As I mentioned it is heating up due to the rabbit poo, but there cant be more then 10% poo in there at this point since Ive mixed it several times. Ive read rabbit poo is the only manure that can be used fresh... Ive even heard of people planting into straight rabbit pellets and having great plants. Since its heating up though Im going to let it set until it "finishes" itself and cools down. Should be a good mix at that point.

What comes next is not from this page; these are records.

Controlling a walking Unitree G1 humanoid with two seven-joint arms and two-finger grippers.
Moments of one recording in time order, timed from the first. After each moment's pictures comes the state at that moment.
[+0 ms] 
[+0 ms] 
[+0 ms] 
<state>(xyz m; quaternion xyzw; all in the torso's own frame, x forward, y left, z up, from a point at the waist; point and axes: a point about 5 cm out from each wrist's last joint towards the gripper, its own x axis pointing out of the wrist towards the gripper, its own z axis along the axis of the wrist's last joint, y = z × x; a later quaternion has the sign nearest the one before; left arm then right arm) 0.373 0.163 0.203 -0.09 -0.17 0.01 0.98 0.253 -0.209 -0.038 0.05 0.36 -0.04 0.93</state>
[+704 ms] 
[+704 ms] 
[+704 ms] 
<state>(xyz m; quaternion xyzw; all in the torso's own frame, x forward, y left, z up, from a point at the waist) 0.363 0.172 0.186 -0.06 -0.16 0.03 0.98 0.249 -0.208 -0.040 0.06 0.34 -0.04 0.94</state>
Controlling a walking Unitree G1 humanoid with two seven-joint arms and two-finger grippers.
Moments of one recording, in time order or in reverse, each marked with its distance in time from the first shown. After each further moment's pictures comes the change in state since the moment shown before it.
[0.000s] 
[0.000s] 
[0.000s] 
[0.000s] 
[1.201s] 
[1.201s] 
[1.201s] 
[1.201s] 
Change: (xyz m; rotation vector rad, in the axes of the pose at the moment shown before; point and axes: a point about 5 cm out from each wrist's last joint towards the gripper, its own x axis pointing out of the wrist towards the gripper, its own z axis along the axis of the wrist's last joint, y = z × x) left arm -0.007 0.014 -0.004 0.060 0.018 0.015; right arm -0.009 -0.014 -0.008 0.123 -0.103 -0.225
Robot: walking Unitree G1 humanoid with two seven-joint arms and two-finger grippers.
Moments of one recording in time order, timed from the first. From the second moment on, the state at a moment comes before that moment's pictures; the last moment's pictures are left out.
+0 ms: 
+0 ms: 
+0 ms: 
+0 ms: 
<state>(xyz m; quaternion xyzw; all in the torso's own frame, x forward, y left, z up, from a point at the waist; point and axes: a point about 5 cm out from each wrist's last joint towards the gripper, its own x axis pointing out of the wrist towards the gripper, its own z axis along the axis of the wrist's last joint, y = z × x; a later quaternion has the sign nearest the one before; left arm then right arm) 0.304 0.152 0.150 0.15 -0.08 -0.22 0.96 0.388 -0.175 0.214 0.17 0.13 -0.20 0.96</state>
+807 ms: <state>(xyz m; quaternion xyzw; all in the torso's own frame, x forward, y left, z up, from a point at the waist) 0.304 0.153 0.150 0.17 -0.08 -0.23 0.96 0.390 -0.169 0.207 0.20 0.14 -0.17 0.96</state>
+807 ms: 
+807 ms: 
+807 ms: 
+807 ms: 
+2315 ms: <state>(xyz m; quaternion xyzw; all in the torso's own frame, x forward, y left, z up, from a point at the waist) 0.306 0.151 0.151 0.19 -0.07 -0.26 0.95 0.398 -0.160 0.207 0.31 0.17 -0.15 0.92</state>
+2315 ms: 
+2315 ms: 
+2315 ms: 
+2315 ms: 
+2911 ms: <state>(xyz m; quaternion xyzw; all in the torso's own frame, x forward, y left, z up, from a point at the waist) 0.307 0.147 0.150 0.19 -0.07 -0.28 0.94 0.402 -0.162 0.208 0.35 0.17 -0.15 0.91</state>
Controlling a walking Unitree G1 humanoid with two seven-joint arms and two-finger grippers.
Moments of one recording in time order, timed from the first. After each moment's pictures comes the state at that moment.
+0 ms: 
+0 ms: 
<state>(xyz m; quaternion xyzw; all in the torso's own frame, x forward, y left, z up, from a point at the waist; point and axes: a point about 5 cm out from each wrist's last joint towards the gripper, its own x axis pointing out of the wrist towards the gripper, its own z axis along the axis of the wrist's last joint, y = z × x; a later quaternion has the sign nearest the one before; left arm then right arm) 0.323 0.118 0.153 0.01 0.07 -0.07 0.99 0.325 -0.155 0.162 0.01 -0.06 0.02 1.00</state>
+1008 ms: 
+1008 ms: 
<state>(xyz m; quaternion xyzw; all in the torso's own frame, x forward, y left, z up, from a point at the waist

Ill double check the PH though just to be certain. Cant wait to get these plants into a good mix. They are a good 15" tall or so with thick sturdy stems and should take off with better soil... I hope :)
 
I want to bump this in case anyone does a search and comes across it.
 
I re-calibrated my PH pen and did several tests.
 
First distilled white vinegar is known to be a PH of 2.4. My tap water is known to be around 7.3-7.5 (Im on a public well system for a small subdivision, very soft water around 150 PPM's with no chlorine or chloramines, nor flouride).
 
So I soaked my PH pen for 24 hours before use because it had dried out (Yes, you arent suppose to let that happen). Then I checked the vinegar, it came up at 2.9 so I calibrated it down to 2.4. Rinsed it off, then checked my tap... it nailed it at 7.3.
 
So then I broke out my RO filter. Reverse osmosis cant be checked straight with a PH pen because theres no solids for the electrode to conduct through so it wont read properly .. by itelf. However, it has virtually zero buffering capacity so it will quickly take on the PH of any medium mixed with it.
 
So I took a small amount of straight peat moss (premeir brand) and put it in a glass, I mixed in some RO water until it was a runny mud/water mixture.
 
Then I took some of my OLD, USED soil ... with no fresh ammendments, and did the same. Put some in a glass with an appropriate amount of RO water.
 
Lastly I did it again with the new mixture I made for these pepper plants because Im having problems. In fact.. I went out and took a handfull straight out of one of the plants containers. Again, mixed with RO water.
 
I let all these set for about 20 minutes or so.
 
Conclusions:
 
The straight peat moss came out right at 4.5
 
The OLD soil came out at 6.9
 
The new soil (which was old soil mixed with fresh peat moss, perilite, ewc, and rabbit poo) came out at 6.0-6.2
 
...between each reading the probe was rinsed off completely under running tap water. Checked the PH of the vinegar to ensure accuracy, then rinsed off again and checked the PH of a glass of the tap. Each time the vinegar came to 2.4 and the tap between 7.3-7.5.
 
After all the soil tests were done I checked the vinegar and tap water once again. Still got the same readings.
 
 
So .. long story short my old soil was around 7.0 which is high for peppers. Not only that but I was SEVERELY overwatering. Keep in mind I water with straight tap water because theres no additives and it has low TDS (total dissolved solids). Its pretty good water. However ... since I was overwatering and the soil was pretty saturated .. that would of course raise the soil PH even further. Im guessing my actual soil PH was around 7.0-7.2.
 
 
A few questions for you guys:
 
1) Is 7.0-7.2 enough to cause lockout? (Im guessing it is since peppers like slightly acidic soil)
 
2) I took out the rootballs of these plants out of their old pots and put them in the fresh mix (which I now know has a PH of 6.0-6.2). However, I left the rootball intact which has a good cantoloupe sized chunk of the old soil which was still saturated. I put each plant in a five gallon bucket with dry, fresh mix. The dry new mix will wick water away from the rootball and I am noticing all the plants are starting new leaves at their nodes. Im hoping the plants will grow new roots into the new mix and thereby correct their PH situation and take off once that happens. Is that accurate or are they screwed now that they have had lockout and I left some of the old soil intact?? Keep in mind although they are now in 5 gallon buckets with new mix of correct PH, their whole rootball is still in a chunk of the old soil that has bad PH (surrounded by the new, correct soil). Will they grow into the new soil and recover?
 
I appreciate the input everyone, you guys are great!